• _WHAT THE TASK ASKS_
Keep only the lines from the top of the listing through the one with "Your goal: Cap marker", and reproduce them unaltered.

*** Opening of DATASET EXTRACT ***

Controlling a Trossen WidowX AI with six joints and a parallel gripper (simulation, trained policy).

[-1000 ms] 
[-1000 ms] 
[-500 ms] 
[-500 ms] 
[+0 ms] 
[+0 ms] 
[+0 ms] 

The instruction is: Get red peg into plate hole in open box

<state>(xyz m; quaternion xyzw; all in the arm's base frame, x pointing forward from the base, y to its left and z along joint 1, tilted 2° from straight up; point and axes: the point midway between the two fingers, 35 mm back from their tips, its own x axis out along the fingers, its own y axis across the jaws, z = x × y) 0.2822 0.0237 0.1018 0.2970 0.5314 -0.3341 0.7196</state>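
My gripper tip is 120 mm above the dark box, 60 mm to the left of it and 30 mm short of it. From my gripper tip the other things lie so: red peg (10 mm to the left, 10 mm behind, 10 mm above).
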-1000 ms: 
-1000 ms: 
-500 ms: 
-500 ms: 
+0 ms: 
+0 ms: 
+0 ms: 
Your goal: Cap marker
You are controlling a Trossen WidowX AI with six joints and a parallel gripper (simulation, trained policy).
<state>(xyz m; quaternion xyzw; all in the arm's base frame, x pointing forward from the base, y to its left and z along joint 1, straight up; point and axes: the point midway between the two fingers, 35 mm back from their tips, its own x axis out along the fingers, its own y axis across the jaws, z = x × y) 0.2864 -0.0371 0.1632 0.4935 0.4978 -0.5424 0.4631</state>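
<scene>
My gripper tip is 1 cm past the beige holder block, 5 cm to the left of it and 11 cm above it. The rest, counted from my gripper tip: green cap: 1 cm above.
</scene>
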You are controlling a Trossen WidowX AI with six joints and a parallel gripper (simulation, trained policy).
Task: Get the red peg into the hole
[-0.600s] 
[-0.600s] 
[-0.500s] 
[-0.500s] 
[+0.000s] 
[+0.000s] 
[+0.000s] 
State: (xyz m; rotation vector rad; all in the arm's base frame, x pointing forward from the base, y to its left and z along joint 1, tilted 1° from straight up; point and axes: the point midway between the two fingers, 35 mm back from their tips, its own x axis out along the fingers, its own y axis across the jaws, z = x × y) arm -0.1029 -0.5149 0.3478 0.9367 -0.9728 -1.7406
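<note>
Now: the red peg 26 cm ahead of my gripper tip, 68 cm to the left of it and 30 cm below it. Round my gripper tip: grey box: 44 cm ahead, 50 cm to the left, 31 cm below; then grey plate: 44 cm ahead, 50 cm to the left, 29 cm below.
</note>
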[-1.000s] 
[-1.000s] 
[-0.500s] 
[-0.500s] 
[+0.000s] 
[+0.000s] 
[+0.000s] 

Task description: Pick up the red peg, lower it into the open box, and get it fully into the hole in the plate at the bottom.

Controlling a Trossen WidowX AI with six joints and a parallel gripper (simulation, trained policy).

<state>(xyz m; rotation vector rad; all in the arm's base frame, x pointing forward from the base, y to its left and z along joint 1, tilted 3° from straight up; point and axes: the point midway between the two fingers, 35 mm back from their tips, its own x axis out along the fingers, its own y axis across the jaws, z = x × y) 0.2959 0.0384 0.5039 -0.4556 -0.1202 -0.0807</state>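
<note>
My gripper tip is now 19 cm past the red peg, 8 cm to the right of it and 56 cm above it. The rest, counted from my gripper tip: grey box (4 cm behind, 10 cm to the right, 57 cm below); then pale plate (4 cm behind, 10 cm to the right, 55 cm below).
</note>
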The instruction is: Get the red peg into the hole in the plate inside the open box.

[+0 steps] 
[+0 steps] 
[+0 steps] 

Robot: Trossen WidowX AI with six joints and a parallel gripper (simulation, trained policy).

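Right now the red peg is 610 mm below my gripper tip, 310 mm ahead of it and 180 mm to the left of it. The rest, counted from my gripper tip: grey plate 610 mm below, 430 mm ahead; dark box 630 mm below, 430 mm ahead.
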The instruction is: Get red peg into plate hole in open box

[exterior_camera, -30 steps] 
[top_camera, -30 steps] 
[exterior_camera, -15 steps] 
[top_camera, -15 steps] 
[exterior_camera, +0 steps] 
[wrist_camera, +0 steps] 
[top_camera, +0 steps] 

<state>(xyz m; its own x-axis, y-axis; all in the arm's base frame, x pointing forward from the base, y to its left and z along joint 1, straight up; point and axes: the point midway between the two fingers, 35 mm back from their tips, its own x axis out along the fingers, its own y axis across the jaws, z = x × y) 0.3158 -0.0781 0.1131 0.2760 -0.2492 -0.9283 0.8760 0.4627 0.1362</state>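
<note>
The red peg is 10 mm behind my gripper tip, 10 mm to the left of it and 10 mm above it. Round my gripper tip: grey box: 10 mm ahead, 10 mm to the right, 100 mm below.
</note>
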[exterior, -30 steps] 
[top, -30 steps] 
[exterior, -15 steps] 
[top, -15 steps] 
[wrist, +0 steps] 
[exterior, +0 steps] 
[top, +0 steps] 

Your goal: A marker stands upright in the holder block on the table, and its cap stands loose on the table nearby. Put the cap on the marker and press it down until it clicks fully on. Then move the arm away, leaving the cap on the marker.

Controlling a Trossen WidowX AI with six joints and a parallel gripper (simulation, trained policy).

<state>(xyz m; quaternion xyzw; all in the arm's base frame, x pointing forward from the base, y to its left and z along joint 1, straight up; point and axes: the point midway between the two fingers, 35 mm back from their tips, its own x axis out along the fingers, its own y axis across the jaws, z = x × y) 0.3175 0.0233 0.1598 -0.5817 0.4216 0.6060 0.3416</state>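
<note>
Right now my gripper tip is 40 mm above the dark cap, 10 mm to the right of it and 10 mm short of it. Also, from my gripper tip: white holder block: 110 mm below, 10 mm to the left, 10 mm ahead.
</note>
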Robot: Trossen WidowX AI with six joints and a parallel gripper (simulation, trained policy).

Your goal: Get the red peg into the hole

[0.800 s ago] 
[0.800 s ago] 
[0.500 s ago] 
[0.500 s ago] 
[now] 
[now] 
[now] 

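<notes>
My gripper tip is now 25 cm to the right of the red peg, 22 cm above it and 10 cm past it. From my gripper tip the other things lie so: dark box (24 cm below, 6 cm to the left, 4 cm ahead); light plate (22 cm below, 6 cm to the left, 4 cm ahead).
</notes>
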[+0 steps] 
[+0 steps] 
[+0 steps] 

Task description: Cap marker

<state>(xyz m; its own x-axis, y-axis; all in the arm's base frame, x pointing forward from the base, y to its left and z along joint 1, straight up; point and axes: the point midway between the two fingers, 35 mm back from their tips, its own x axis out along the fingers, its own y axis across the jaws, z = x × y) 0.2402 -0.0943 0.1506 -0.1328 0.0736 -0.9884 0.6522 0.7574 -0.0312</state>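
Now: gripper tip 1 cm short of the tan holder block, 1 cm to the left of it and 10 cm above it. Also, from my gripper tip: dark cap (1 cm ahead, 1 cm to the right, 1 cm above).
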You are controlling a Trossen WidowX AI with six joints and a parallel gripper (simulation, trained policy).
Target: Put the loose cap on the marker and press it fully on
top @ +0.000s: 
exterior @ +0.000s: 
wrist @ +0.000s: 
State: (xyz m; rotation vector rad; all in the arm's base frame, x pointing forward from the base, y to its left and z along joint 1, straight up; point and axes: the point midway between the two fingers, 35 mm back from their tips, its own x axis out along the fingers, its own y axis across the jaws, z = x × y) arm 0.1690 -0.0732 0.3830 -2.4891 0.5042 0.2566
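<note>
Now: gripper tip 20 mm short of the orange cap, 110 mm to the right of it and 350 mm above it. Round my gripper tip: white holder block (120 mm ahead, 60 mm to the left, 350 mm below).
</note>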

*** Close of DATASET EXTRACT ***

• _THE ANSWER_
Controlling a Trossen WidowX AI with six joints and a parallel gripper (simulation, trained policy).

[-1000 ms] 
[-1000 ms] 
[-500 ms] 
[-500 ms] 
[+0 ms] 
[+0 ms] 
[+0 ms] 

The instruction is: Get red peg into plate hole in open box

<state>(xyz m; quaternion xyzw; all in the arm's base frame, x pointing forward from the base, y to its left and z along joint 1, tilted 2° from straight up; point and axes: the point midway between the two fingers, 35 mm back from their tips, its own x axis out along the fingers, its own y axis across the jaws, z = x × y) 0.2822 0.0237 0.1018 0.2970 0.5314 -0.3341 0.7196</state>
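My gripper tip is 120 mm above the dark box, 60 mm to the left of it and 30 mm short of it. From my gripper tip the other things lie so: red peg (10 mm to the left, 10 mm behind, 10 mm above).
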-1000 ms: 
-1000 ms: 
-500 ms: 
-500 ms: 
+0 ms: 
+0 ms: 
+0 ms: 
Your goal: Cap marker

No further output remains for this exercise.